# Task directions:
Begin with the line that holds "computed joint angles" and retype through the last line of the listing below, exactly; pictures are not part of the copy.

# Dataset section:
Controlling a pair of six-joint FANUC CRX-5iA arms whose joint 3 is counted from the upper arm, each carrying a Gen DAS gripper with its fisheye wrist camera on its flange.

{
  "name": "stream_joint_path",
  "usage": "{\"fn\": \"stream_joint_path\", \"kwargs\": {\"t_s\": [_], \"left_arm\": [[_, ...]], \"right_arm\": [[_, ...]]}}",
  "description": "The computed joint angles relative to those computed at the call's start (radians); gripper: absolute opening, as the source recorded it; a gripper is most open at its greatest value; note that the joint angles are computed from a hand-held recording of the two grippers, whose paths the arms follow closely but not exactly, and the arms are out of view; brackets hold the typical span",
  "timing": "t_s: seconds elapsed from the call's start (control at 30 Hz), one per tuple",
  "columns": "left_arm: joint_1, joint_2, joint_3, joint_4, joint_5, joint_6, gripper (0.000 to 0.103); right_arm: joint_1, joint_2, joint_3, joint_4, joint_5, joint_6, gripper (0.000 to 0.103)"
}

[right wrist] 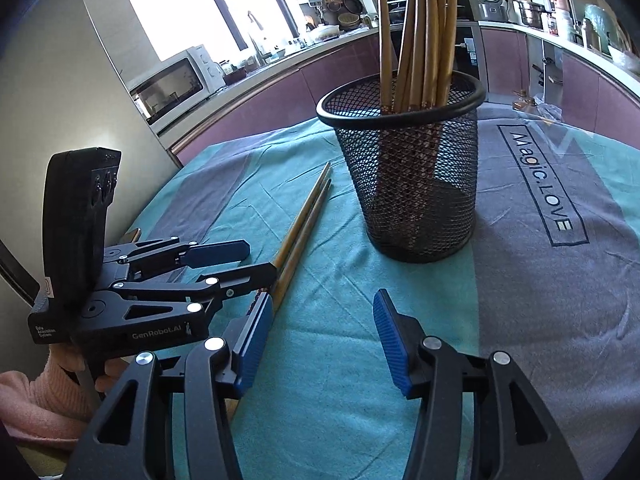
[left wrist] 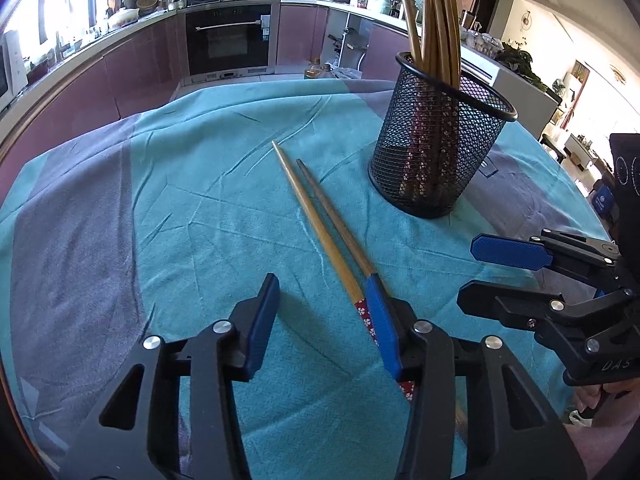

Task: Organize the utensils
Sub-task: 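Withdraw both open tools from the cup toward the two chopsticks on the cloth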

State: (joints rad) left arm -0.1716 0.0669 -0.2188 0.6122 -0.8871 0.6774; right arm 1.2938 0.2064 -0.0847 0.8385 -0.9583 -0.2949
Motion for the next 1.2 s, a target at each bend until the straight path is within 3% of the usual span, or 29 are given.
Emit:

# Exercise response:
  "description": "The computed joint angles relative to those computed at the call's start (radians); gripper: absolute opening, as the source recorded it; a gripper is most open at its greatest value; note that the joint angles are computed from a hand-held recording of the two grippers, whose paths the arms follow closely but not exactly, and the arms are out of view; brackets hold the typical span",
  "timing": "t_s: seconds elapsed from the call's start (control at 30 Hz), one per tuple",
  "columns": "left_arm: joint_1, joint_2, joint_3, joint_4, joint_5, joint_6, gripper (0.000 to 0.103); right_arm: joint_1, joint_2, joint_3, joint_4, joint_5, joint_6, gripper (0.000 to 0.103)"
}

[right wrist] 
[left wrist] 

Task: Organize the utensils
Sub-task: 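Withdraw both open tools from the cup toward the two chopsticks on the cloth
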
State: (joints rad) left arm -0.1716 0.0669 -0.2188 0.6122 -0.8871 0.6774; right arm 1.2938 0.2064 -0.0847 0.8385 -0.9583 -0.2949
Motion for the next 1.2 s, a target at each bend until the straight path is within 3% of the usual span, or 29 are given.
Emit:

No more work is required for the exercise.